= Otto Hutschenreuter =

German cellist

Otto August Ferdinand Hutschenreuter (24 April 1862 – 9 October 1944) was a German cellist and music teacher.

==Life==
The son of a merchant, Otto Hutschenreuter was born in Königssee and studied piano from the age of five, then switched to the cello. From 1881 to 1883, he studied at the Leipzig Conservatory with Karl, then Alwin Schröder, and Julius Klengel. From 1883 to 1884, he completed his studies in Berlin under Louis Lübeck.

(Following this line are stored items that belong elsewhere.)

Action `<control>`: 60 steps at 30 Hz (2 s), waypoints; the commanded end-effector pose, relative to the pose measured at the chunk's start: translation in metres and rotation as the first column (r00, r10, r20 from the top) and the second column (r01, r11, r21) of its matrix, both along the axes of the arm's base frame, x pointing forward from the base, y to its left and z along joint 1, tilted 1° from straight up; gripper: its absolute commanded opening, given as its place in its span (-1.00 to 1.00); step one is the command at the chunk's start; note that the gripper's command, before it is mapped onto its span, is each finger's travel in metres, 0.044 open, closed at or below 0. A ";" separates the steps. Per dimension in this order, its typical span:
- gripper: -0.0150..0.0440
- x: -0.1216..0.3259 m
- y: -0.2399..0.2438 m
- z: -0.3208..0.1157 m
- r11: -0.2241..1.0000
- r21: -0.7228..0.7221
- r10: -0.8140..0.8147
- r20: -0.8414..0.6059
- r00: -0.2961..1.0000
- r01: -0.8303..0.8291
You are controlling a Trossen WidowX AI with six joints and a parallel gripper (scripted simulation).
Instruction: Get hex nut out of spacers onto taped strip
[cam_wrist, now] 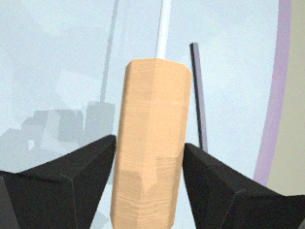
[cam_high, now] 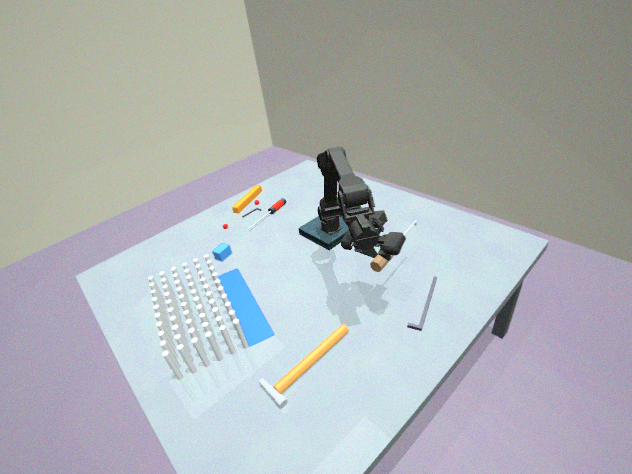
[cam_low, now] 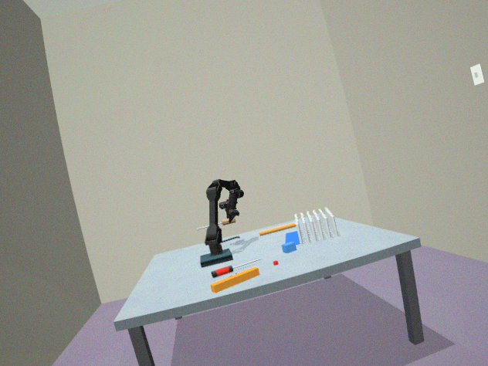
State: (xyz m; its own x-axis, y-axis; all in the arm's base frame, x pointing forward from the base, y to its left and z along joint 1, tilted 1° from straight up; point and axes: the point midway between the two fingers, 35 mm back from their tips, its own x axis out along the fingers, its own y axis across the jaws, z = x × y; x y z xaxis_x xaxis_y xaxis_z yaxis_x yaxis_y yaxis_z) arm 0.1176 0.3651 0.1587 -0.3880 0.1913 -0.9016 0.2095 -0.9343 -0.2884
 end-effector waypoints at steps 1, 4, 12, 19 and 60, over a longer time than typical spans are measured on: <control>-0.49 -0.002 -0.004 0.024 1.000 0.014 0.002 0.007 1.000 -0.002; -0.49 -0.003 -0.007 0.036 1.000 0.013 0.002 0.007 1.000 -0.002; -0.49 0.003 -0.013 0.035 0.994 -0.038 -0.105 0.015 0.994 0.105; -0.49 0.016 -0.024 0.033 0.939 -0.129 -0.316 0.047 0.948 0.319; -0.49 0.086 -0.099 0.028 -0.184 -0.202 -0.924 0.368 -0.100 0.962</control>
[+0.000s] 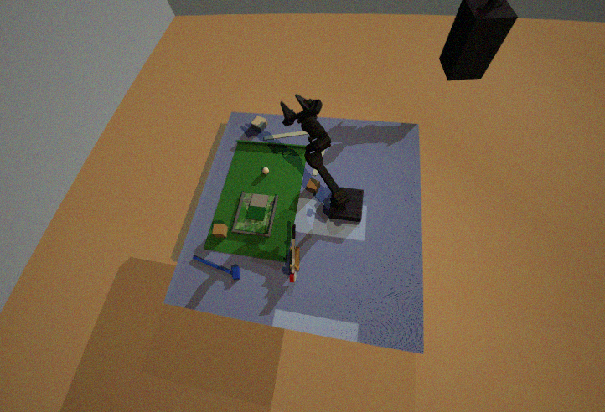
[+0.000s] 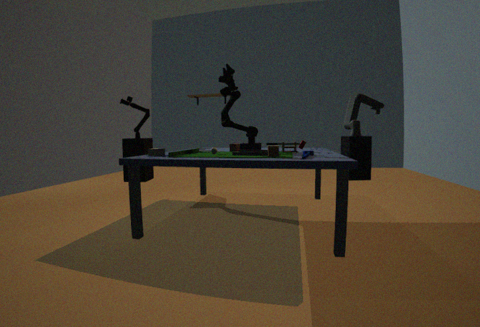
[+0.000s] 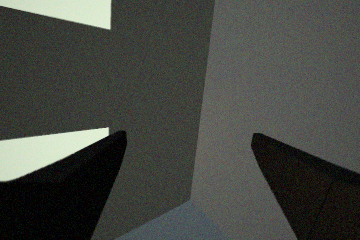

From 1885 to 1892, he worked in Helsinki as a soloist with the Helsinki Orchestral Society. On 5 May 1890, he participated in the premiere of Jean Sibelius's Piano Quintet (with Ferruccio Busoni, Johan Halvorsen, Karl Fredrik Wasenius, and violist Josef Schwarz). He also taught in Helsinki, where his students included Georg Schneevoigt and Ossian Foström.

Returning to Germany, he spent a year developing his skills as a soloist and ensemble player in Berlin with Robert Hausmann and Joseph Joachim. From 1893 to 1894, he taught at the Stern Conservatory. From 1895 to 1898, he was a soloist with the orchestra in Homburg. He then returned to Helsinki and afterwards to Berlin. He was one of the co-founders of the Berlin Chamber Music Society and, for a time, directed the Schwanzer Conservatory (several years after the death of its founder, Hugo Schwanzer). From 1903, he directed the youth orchestra in Charlottenburg and then in Berlin. In 1906, he became director of the Western Conservatory (Konservatorium des Westens), which had existed before the outbreak of World War I and had been founded a decade earlier by Hermann Gens. At the same time, he continued to give concerts in Berlin as an ensemble player.

In the postwar years, he was the music director of the town of Woltersdorf, Brandenburg; he died there on 9 October 1944.